I shall send the parcel possibly by the Salop coach on monday night for I pass through that proud town that day: I forgot to say that I put up the two curious drawing [sic] of the old London markets.

In [...] d[...] this days paper I see a new system of Natural history publishing by Cadel vol 1st. Pray get from Faulder for me. if neatly done the prints will be of use to both of us: but I will give my [...] opinion of it when it arrives.

If you get any of my desiderata, pray put them between my boards which you will receive by the coach & send them before May 5th to Mrs Pennant No 41 Upper Grosv street.

I lament that I cannot see yr fair daughters5 & yourself this summer: especially as possibly Mr Storer wd have made one of the party. I am equally grieved that of all things an aberration from the common roads of Great Britain, is the most impossible to Madam Pennant & self

As to the news respecting his royal Highness he is past the age of corrigibility. he a Henry Vth.!!! see my London new Edition p. 40. 416

As to my Lord de Cholmondely: we nice rustics will allow him every fine quality of the Jack-ass & nothing more.

and as to mi Lord de Cardigan: The usual pains & penaltyies of unequal matches will probably add ornaments to his coronet.

I am almost sorry that the Idea of the war lessens. I wish that dreadful woman of the north so cripple[...]d, that she may never stir again, even on [...] crutches. – stained with a husbands blood!!!

Reeking with a three days slaughter of thirty thousand ^gallant Turks at Ismael7 fighting pro aris et focis8 against an unjust invasion!!!

surrounding Europe with usurped dominions!!!9 acquir[...]ing a territory replete with forests of oaks, the magazine of resistless [...] navies, Which, with her infernal ambition, will make all Europe bend beneath her yoke!!!10

England in pity to the world, in pity to itself, must break her power. ^may the armed neutrality ever remain alta mente repostum: 11 & may the cry of the house echo from every part, DELENDA sit CATHERINA!!! 12

Tho.

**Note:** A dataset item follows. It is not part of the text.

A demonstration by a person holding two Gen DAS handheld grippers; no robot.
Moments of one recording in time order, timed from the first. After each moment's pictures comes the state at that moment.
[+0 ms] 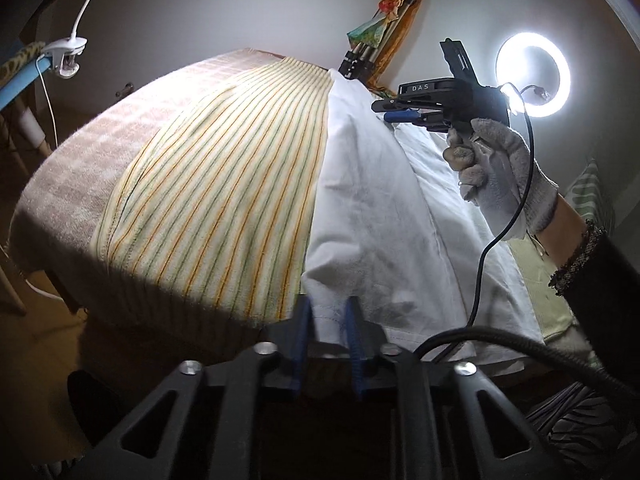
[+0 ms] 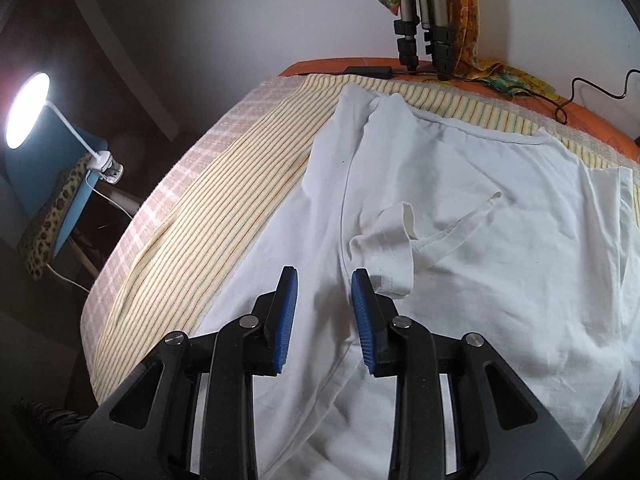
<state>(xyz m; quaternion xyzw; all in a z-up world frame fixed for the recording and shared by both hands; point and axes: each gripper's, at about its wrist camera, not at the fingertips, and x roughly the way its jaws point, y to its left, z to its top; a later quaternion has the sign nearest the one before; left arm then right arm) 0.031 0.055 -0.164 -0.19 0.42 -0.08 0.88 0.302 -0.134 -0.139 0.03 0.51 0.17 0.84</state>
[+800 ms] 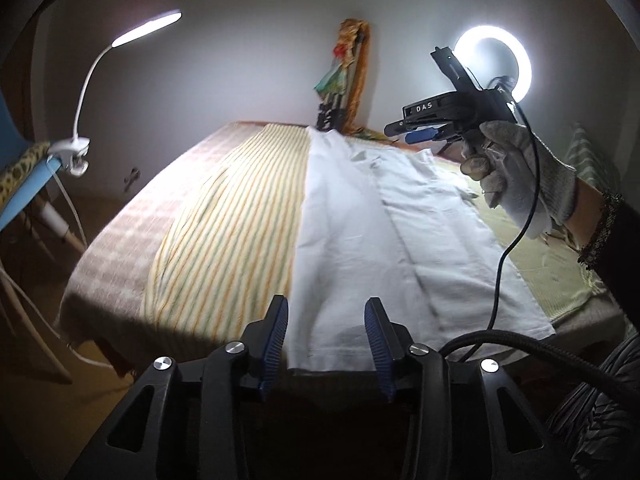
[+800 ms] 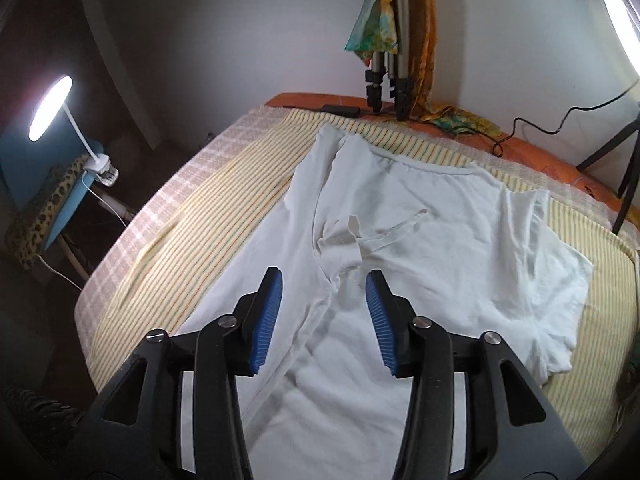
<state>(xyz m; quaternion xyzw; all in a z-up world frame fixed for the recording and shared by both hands) -0.014 0.028 -0.106 -0.07 0.34 -0.08 0.93 0.248 -0.164 -0.062 0.00 0.47 0.13 0.87</state>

Pennant


Editorial notes

1. The enclosure is not preserved with the letter in the manuscript, but Bull's receipt of a parcel is acknowledged in 1132.
2. A 'dun' is 'An act of dunning or importuning, esp. for debt; a demand for payment'. OED.
4. Guinea, in north eastern Africa, belongs to the area covered in vol. XI of 'Outlines of the Globe'.
5. Elizabeth and Catherine Bull.
6. Some Account of London (1791), pp. 40–1, relates how Henry, Prince of Wales, later Henry V, was committed to the King's Bench prison for insulting a judge on the bench, a punishment to which he submitted peacefully.
7. This refers to a Russian attack on Izmail in south-western Ukraine, led by the Russian general Suwarrow. According to correspondence printed in the British press, the besieged garrison succumbed on 22 December 1790 with the loss of twenty-four thousand Turkish men and the imprisonment of ten thousand. See Hereford Journal, 2 February 1791; Derby Mercury, 24 February 1791.
8. 'for our altars and our hearths'.
9. During the reign of Catherine the Great, Russia's borders were extended southwards and westwards, with the addition of territories such as the Crimea, Belarus and Lithuania, and sections of Poland. This brought her borders well into central Europe. 'Catherine the Great (1729–1796), here [external link] [accessed 2 October 2018].
10. On British dependence on the Baltic region for wood for armament, see 1022, n. 4.
11. 'stored deep in the mind'. See Virgil, Aeneid, Book I, line 26.